Coming to the example of monetizing roads, the government can transfer the rights to collect toll money to a private entity. Similarly, rights to collect fees when visiting a stadium can be transferred to a private entity. However, everything has to be for a limited period. 

An agreement will be signed stating the toll fee, the period during which the rights will remain with the third party, and any other details. In return of these assets, the private entity may be asked to commit cash upfront. This will give the government some much-needed cash-flow and will relieve them of all obligations to maintain these assets.

Also, a significant chunk of the amount collected by monetizing the assets is expected to be ‘recycled’ back into new infrastructure projects. This will create more demand and more jobs thus reviving the economy.

Under this scheme, 15 railway stations, 25 airports, 160 coal mining projects will be put up for asset monetization.

The other assets that the government plans on selling besides roads are the power transmission assets and InvITs. 

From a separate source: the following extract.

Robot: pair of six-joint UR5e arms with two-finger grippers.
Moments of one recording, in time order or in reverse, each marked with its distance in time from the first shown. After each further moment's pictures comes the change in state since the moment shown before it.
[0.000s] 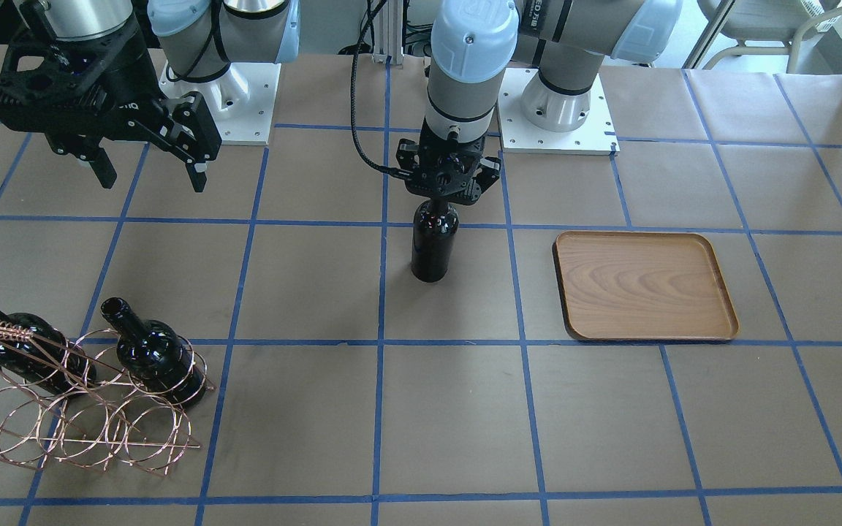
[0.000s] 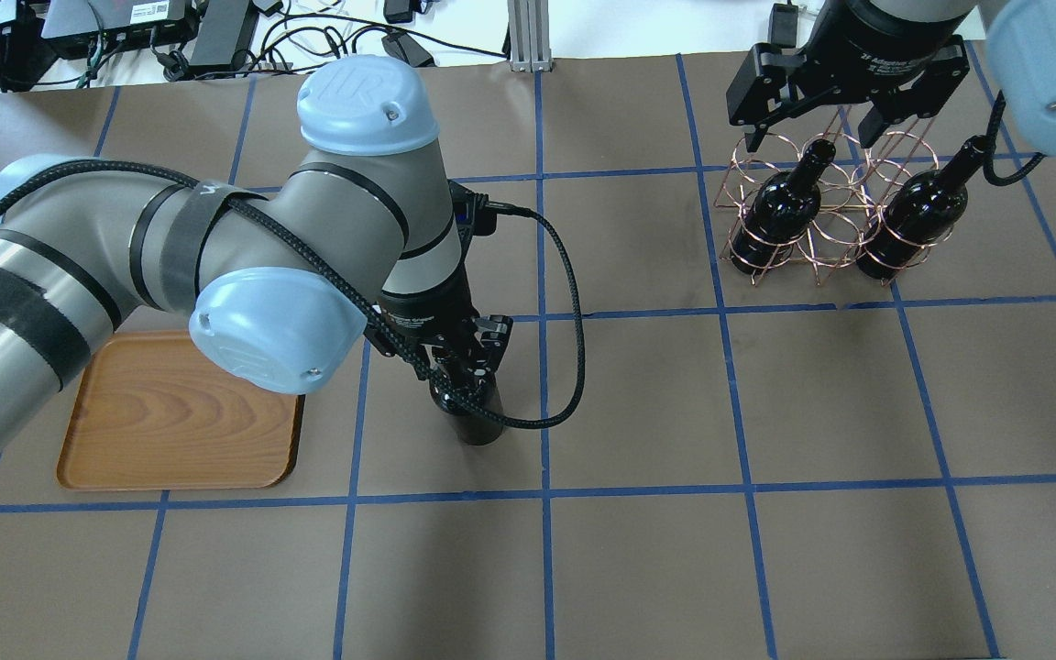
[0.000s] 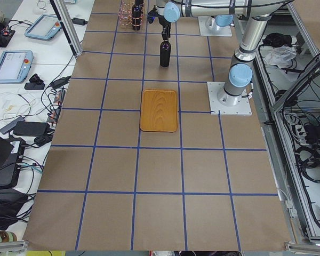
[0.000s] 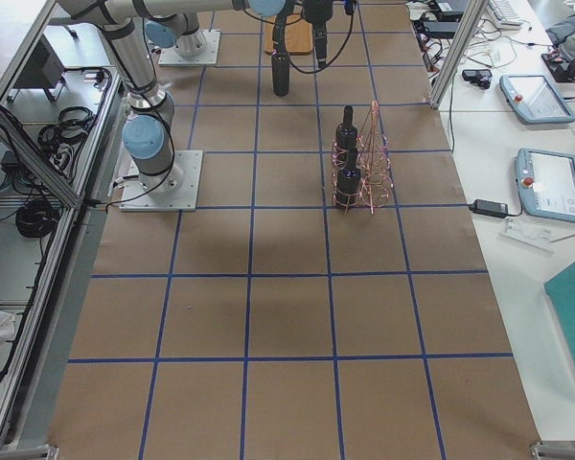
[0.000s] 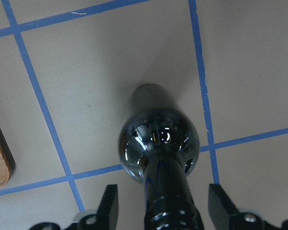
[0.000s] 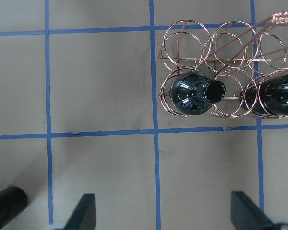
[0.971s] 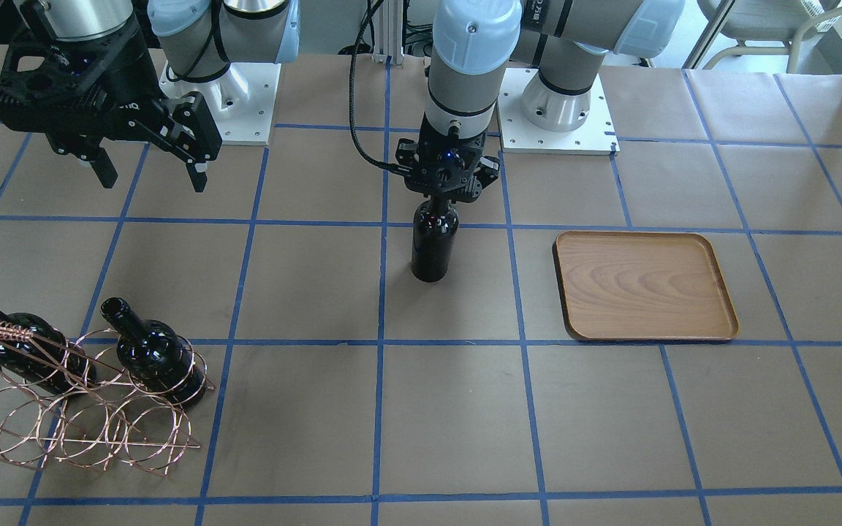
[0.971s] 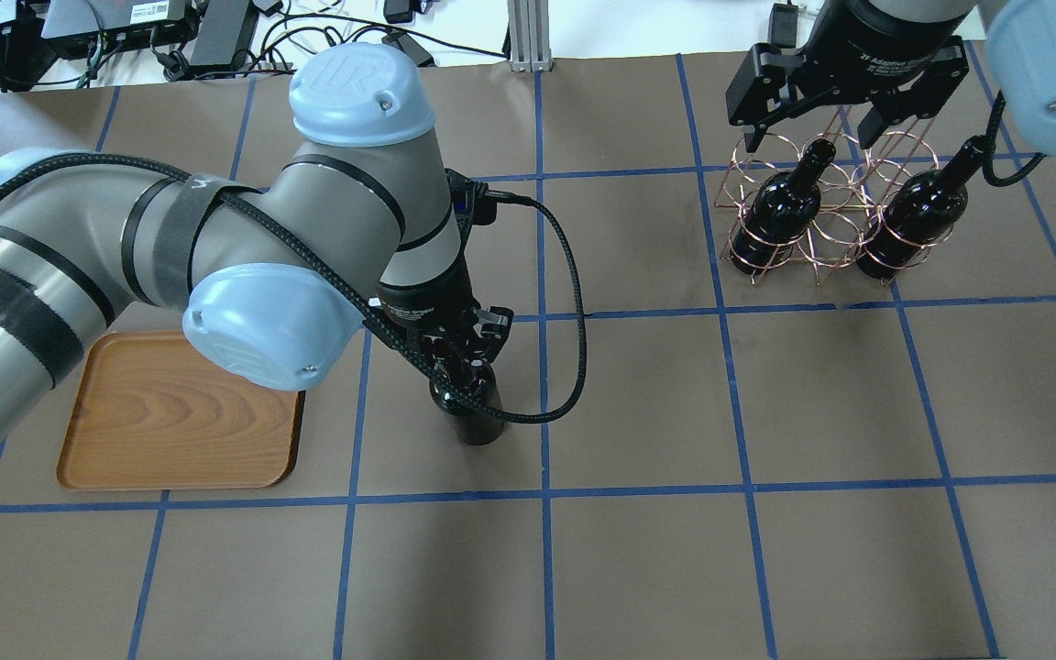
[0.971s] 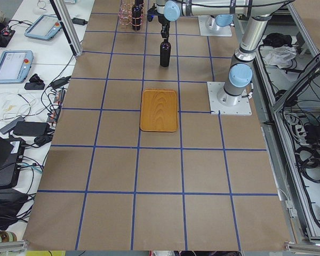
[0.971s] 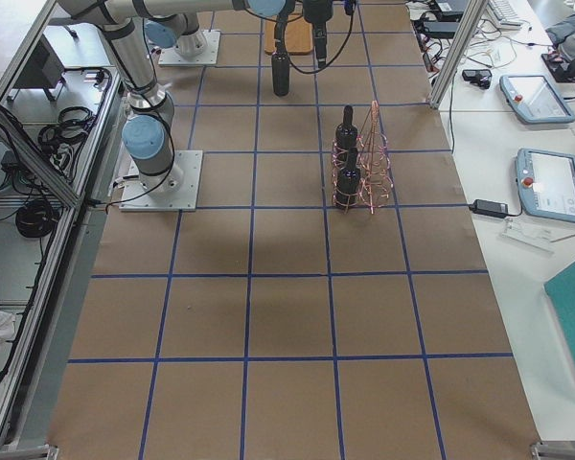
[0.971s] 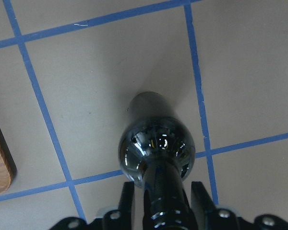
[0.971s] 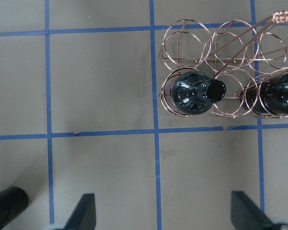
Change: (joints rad) left arm 0.000 0.005 0.008 0.011 -0.004 -0.001; right arm 0.000 0.000 0.000 0.000 0.001 0.003
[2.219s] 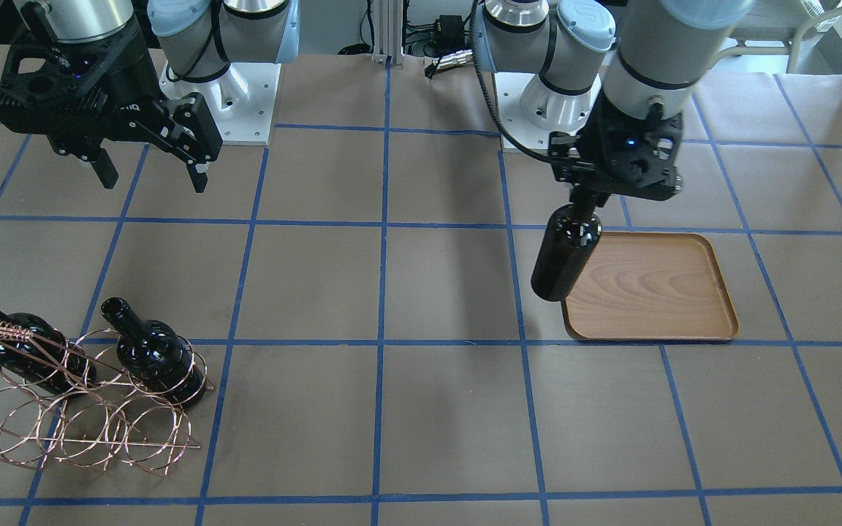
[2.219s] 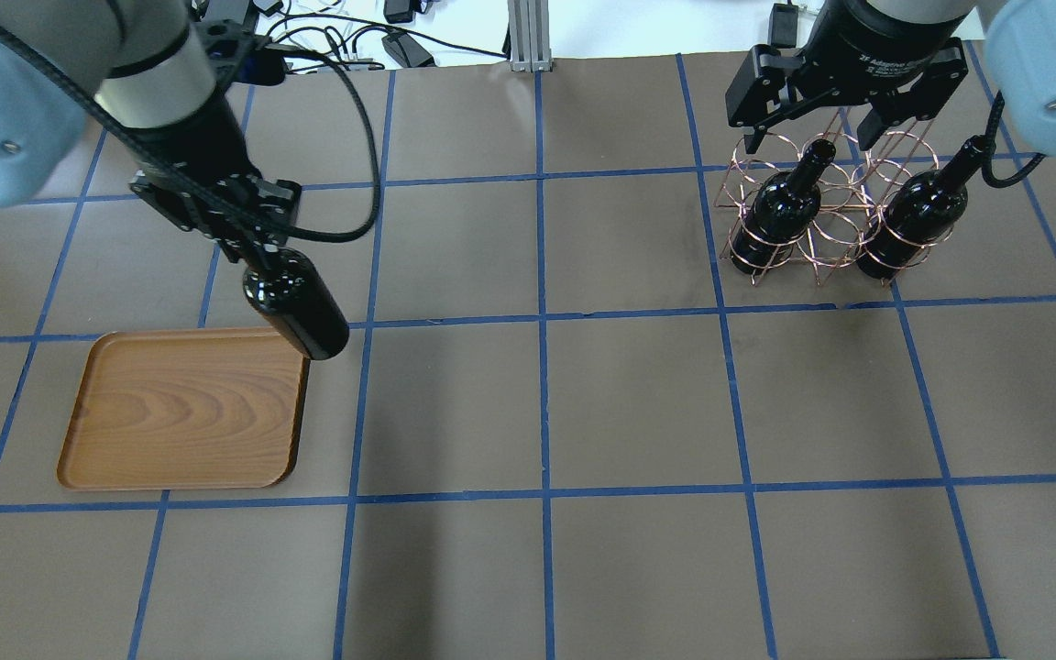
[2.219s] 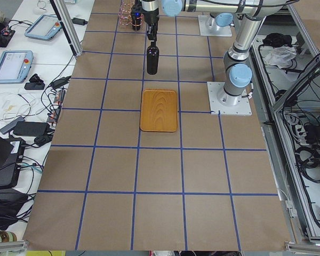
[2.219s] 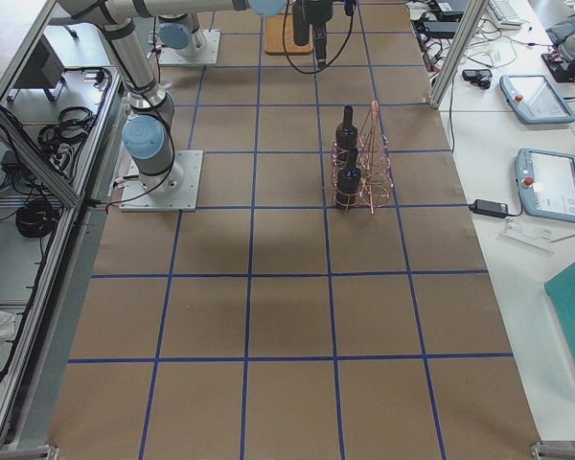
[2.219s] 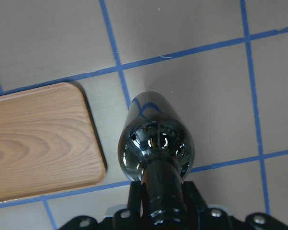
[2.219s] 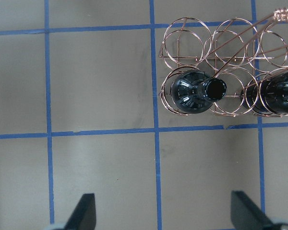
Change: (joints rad) left arm 0.389 0.040 0.215 -0.221 0.118 0.385; right arm 0.000 0.001 0.001 0.004 0.001 0.001
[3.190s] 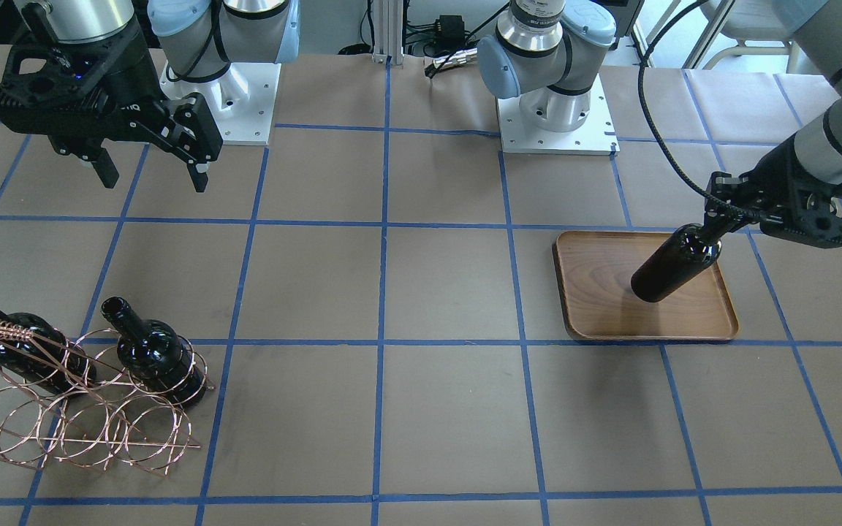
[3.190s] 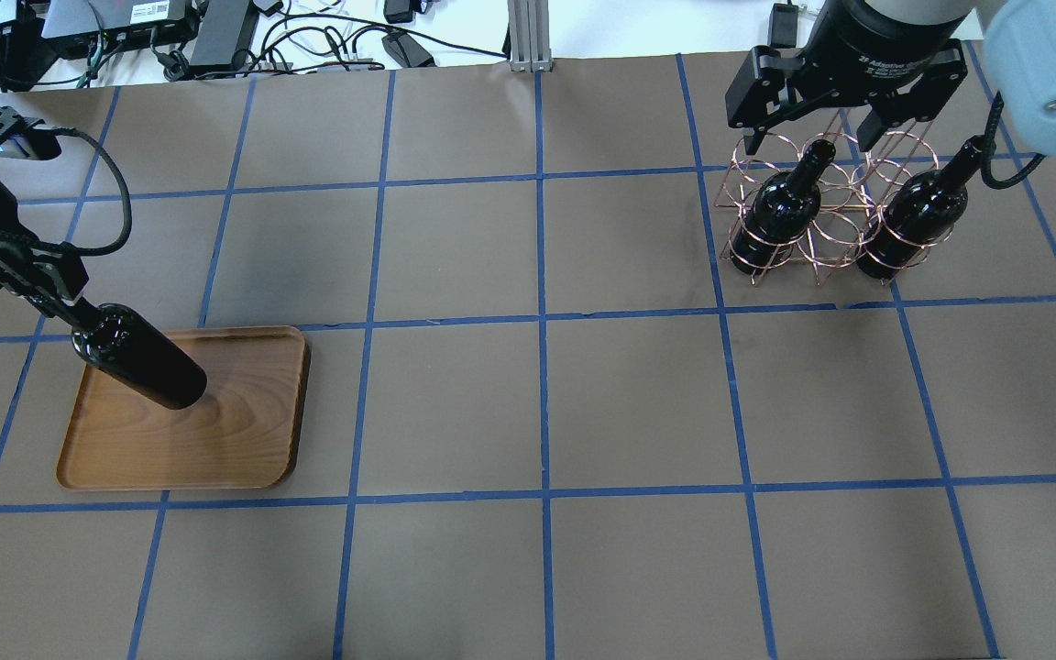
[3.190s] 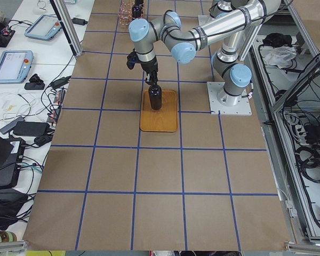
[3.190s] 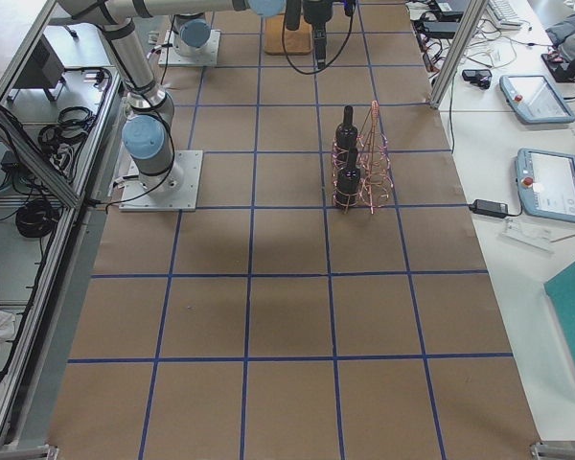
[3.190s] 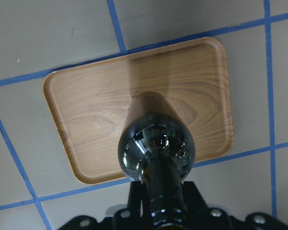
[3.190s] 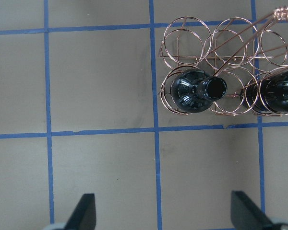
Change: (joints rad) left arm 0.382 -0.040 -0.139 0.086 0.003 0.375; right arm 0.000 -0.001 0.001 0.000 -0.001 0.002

The government plans on putting all the power transmission assets in a trust and then selling units of that trust to potential investors. The investor can invest in one of these units and get a dividend at the end of every year. The government in the meantime receives money upfront creating a win-win situation for all parties.

The government also hosts land parcels, guest houses, and other real estate assets that could potentially be used for monetization. 

Out of so many available options, the government needs to identify which ones are the most valuable to get more money. 

If things goes as per plan, the government could raise as much as ₹1.6 lakh crore from road assets, ₹1.5 lakh crore from railway assets, ₹1 lakh crore from power sector assets, and about ₹50,000 crores each from gas pipelines and telecommunication assets.

This will help a lot in improving finances of the government and probably reviving the economy too if that money is put to a good use.